McQuay and colleagues have done an extensive review of the medical literature in an effort to show the efficacy of anticonvulsant drugs in the treatment of neuropathic pain. Their search produced only 20 randomized studies that were eligible for analysis, including 17 that dealt with chronic nonmalignant pain.

Although the results of this meta-analysis did show that anticonvulsant drugs are effective in the treatment of neuropathic pain, this finding is tempered by the high rate of nonresponse, 43%, in patients treated with carbemazepine.

Challenges to the analyses were raised by the authors on the lack of standardized data reporting across articles. Investigators in this field must improve the quality of their reporting, for example, by defining a clinically important level of pain relief (i.e., 50%) that would constitute a clear response to the medication under study.

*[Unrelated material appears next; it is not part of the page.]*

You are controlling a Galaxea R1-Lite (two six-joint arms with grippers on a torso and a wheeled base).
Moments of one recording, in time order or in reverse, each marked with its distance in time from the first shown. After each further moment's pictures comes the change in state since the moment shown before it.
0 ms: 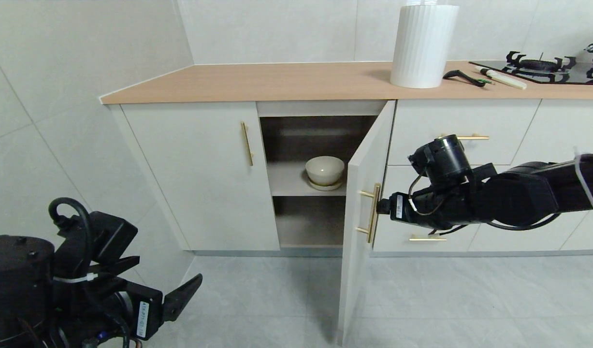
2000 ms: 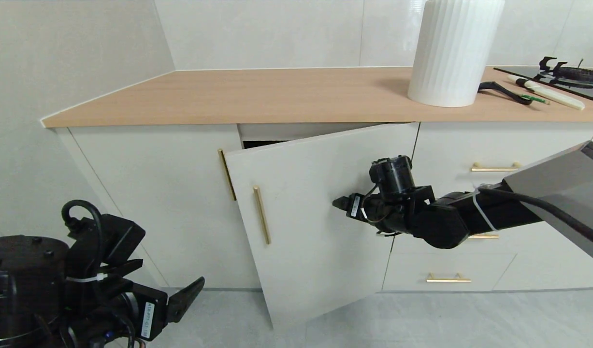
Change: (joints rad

The intent of this meta-analysis was to better define the role of anticonvulsant drugs in the treatment of neuropathic pain, and McQuay and colleagues have accomplished this. More important, they have succeeded in showing that much still needs to be done before clinicians can confidently provide effective management to patients with neuropathic pain.

Barry M. Kinzbrunner, MD
Vitas Health Care CorporationMiami, Florida, USA


Reference

1. SUPPORT Principal Investigators. A controlled trial to improve care for seriously ill hospitalized patients. JAMA. 1995;274: 1591-8.


Updated Commentary

Recently, a new anticonvulsant, gabapentin, has been reported to effectively treat neuropathic pain in a variety of clinical settings. Doses as low as 300 mg/day have been effective for some patients, with the common therapeutic range of the medication being 600 to 1800 mg/day (1). The medication should be started at low doses and increased over several days to reduce the risk for side effects, which include sedation and dysequilibrium. The advantage of gabapentin over carbamazepine and other more commonly used anticonvulsants in this setting is its lower toxicity profile. Gabapentin has been found to be particularly useful in the treatment of AIDS-related neuropathic pain because of its lack of interaction with antiretroviral medications and, unlike carbemazepine, its lack of bone marrow toxicity.

1. Weinreb NJ, Kinzbrunner BM, Clark M. Pain management. Chapter 6 in Kinzbrunner BM, Weinreb MJ, Policzer JS. Twenty Common Problems in End of Life Care. New York, McGraw Hill, 2001;91.